Sarah Sammons, MD, medical oncologist, clinical investigator in the Breast Oncology Center, associate director of the Metastatic Breast Cancer Program, Dana-Farber Cancer Institute, discusses findings from an analysis of the DESTINY-Breast03 trial (NCT03529110) regarding trastuzumab deruxtecan (Enhertu; T-DXd) vs trastuzumab emtansine (Kadcyla; T-DM1) in the context of HER2-positive breast cancer with brain metastases.

Transcription:

0:09 | [In] the DESTINY-Breast03 clinical trial, they did allow patients who had a history of stable brain metastasis on the trial. Stable means that they had had prior radiation, and their brain metastasis were not progressing. There are a handful of patients in DESTINY-Breast03 with active brain metastasis that were enrolled, and they did look and see how both the stable and active [patients with] brain metastasis did on the trial with T-DXd vs T-DM1. We recently saw those results that were published in [European Society for Medical Oncology (ESMO) Open].

0:54 | Essentially, what we saw was that the patients with a history of brain metastasis did incredibly well with T-DXd, and they did better with T-DXd than with T-DM1. In terms of progression-free survival, the patients with a history of brain metastases had a progression-free survival of 15 months with T-DXd vs 3 months with T-DM1, so a dramatic benefit.

1:21 | The authors and [principal investigators] of the study also retrospectively looked at the MRIs of the patients that had a history of brain metastasis in DESTINY-Breast03, and they looked to see what the intracranial response rate was, so what was the number of patients who had their brain metastasis either go away completely, a complete response, or shrink by about 30% in the brain, and they reported an intracranial response rate of almost 66% with T-DXd vs 34% with T-DM1.

2:02 | So, 66% in terms of an intracranial response rate is very high and really the highest that we have ever seen for an antibody-drug conjugate, or really any therapy in HER2-positive [breast cancer with] brain metastasis. That is exciting news for these patients, and it makes T-DXd an excellent option for patients with either stable or active HER2-positive brain metastasis.

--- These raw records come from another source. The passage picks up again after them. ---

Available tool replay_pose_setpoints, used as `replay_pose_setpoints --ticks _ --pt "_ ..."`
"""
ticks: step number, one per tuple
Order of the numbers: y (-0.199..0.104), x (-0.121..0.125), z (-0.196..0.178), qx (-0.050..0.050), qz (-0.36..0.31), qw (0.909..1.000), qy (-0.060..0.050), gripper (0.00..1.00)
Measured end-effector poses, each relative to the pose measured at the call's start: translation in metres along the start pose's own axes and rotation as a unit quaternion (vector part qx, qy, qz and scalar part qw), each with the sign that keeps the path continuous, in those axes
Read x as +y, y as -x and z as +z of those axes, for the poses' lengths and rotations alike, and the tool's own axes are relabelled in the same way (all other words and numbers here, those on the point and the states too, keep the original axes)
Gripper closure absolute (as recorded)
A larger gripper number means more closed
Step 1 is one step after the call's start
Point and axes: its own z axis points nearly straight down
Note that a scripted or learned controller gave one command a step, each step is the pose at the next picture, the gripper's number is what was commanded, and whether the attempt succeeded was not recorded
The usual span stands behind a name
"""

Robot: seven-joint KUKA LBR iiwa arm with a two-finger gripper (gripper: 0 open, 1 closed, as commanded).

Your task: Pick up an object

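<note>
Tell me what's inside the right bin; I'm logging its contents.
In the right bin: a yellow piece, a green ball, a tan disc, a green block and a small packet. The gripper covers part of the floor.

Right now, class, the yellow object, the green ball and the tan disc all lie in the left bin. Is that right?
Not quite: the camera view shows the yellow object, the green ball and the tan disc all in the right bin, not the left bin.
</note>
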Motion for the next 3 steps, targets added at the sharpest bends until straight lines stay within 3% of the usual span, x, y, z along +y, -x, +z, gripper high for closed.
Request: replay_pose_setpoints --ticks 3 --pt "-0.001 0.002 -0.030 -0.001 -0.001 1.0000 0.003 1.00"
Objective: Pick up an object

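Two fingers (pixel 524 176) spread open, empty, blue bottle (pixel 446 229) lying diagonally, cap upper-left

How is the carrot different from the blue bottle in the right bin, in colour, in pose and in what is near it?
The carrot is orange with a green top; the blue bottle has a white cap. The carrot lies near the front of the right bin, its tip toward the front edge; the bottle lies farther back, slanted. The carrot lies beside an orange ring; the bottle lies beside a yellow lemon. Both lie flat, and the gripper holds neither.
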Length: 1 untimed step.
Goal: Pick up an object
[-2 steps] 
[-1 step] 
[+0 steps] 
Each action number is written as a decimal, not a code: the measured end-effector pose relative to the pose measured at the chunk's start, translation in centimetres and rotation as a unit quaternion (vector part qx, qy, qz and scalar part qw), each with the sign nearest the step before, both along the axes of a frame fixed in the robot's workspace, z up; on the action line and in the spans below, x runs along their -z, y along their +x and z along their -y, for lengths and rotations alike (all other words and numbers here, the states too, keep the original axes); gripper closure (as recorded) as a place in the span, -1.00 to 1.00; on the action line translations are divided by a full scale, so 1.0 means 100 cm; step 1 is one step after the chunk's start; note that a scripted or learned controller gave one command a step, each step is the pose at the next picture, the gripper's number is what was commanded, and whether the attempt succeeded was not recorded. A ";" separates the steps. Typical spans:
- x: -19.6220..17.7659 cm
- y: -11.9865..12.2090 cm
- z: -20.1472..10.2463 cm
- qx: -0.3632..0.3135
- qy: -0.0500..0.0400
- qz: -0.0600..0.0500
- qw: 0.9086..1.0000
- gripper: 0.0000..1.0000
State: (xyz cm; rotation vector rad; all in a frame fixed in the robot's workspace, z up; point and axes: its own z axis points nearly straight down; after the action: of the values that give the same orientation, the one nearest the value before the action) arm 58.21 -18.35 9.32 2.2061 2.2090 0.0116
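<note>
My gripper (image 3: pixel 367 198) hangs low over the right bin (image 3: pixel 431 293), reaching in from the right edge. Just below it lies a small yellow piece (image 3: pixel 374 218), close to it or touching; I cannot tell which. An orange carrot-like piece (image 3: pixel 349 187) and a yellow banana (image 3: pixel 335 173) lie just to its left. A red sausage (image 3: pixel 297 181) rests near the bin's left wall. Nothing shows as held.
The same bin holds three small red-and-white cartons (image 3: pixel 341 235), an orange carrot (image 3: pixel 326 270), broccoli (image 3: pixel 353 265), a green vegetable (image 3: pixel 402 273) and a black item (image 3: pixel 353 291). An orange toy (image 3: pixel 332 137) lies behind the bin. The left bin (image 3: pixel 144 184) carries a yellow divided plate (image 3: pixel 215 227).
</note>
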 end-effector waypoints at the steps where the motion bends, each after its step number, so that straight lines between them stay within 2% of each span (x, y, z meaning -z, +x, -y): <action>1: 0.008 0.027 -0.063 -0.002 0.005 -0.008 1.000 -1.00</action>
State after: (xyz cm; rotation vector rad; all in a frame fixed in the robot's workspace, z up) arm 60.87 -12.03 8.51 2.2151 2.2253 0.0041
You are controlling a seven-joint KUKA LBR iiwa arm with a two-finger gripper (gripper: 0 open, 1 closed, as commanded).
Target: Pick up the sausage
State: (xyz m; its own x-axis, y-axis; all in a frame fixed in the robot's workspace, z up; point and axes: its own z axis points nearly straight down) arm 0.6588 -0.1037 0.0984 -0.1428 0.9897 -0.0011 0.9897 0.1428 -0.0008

2:33 | Another thing that I want to point out is that T-DM1, which is kind of our older antibody-drug conjugate, still had an intracranial response rate of 34%, which is pretty high too. Just to put it all in context, in metastatic breast cancer with standard chemotherapies, we are used to intracranial response rates around 10%. So, what this has shown us is that antibody-drug conjugates, both T-DM1 and trastuzumab deruxtecan, do seem to get into the brain quite well, which opens up future research in this hot category of drugs called antibody-drug conjugates for the treatment of really all [patients with] metastatic breast cancer with brain metastasis. Even in other solid tumors, I think ADCs are a promising strategy.